SU-F-T-568 (Sunday, July 31, 2016) 3:00 PM - 6:00 PM Room: Exhibit Hall

Purpose:To, experimentally, corroborated the prescribed doses utilizing dosimeters (e.g. films and TLDs) that can provide high spatial resolution, allow dose measurement of multiple targets at once, and provide accurate dosimetric results.

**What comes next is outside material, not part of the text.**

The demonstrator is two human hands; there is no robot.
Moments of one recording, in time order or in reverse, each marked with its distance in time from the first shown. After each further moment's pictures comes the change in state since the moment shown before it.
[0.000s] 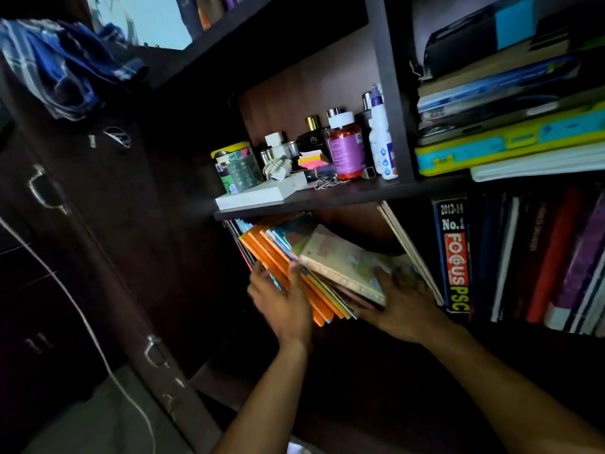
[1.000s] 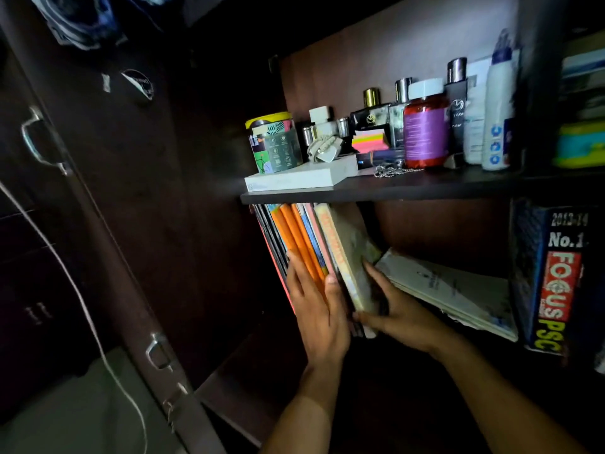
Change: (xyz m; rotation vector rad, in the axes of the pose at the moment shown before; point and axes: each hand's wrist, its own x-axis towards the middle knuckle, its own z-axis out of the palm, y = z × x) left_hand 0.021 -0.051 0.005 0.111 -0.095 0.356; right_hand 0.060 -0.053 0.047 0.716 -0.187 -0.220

Methods:A single-isocenter 6FFF SRS VMAT plan consisting of one 358o arc at 0o couch angle and four 179o arcs at 30o, 60o, 330o and 300o couch angles respectively, was generated in ECLIPSE v.11 using a Rando-Alderson anthropomorphic head phantom CT study. This plan was a reproduction of a clinical plan generated for a stage-IV melanoma patient diagnosed with 19 intracranial lesions. The phantom was loaded with axially mounted (between phantom slabs) Gafchromic EBT3 film and TLDs strategically positioned within various target volumes. Film and TLDS were calibrated according to established protocols. Target prescription doses were 16 Gy (3cc≤, 3 lesions), 18 Gy (~1-3cc, 10 lesions) and 20 Gy (≤1cc, 6 lesions). Phantom setup was verified through CBCT imaging prior to irradiation. Gafchromic films were scanned in transmission mode and TLDs were read, respectively, ~24 hrs after irradiation.

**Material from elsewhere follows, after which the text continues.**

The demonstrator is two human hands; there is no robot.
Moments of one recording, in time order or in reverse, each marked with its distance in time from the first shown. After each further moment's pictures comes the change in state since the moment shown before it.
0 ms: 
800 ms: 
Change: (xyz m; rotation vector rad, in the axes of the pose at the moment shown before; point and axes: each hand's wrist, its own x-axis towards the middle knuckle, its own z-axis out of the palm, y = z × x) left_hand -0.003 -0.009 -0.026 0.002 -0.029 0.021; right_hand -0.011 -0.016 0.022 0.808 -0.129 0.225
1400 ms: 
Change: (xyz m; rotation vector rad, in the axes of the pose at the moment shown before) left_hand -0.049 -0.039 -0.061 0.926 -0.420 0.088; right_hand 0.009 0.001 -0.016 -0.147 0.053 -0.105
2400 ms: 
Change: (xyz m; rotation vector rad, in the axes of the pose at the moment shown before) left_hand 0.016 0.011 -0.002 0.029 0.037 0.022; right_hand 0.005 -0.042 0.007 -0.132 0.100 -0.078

Results:Dose calibrated Gafchromic film data were compared to the ECLIPSE calculated data using a 3% / 3mm gamma function analysis. Results for the gamma values were 96-99% in agreement with the calculated data and with 84-90% of the film pixels within the 3% dose difference. TLD data showed a dose difference of 0.4-8% while the film data for those same locations yielded a difference of 0.4-4%. It was observed that the highest dose discrepancies correlated with the location of the small volume targets.

Conclusion:Overall this study corroborated that a VMAT SRS treatment, employing various treatment table rotations and arcs, to multiple intracranial lesions with multiple dose prescriptions can be delivered accurately with the existing radiotherapy technology.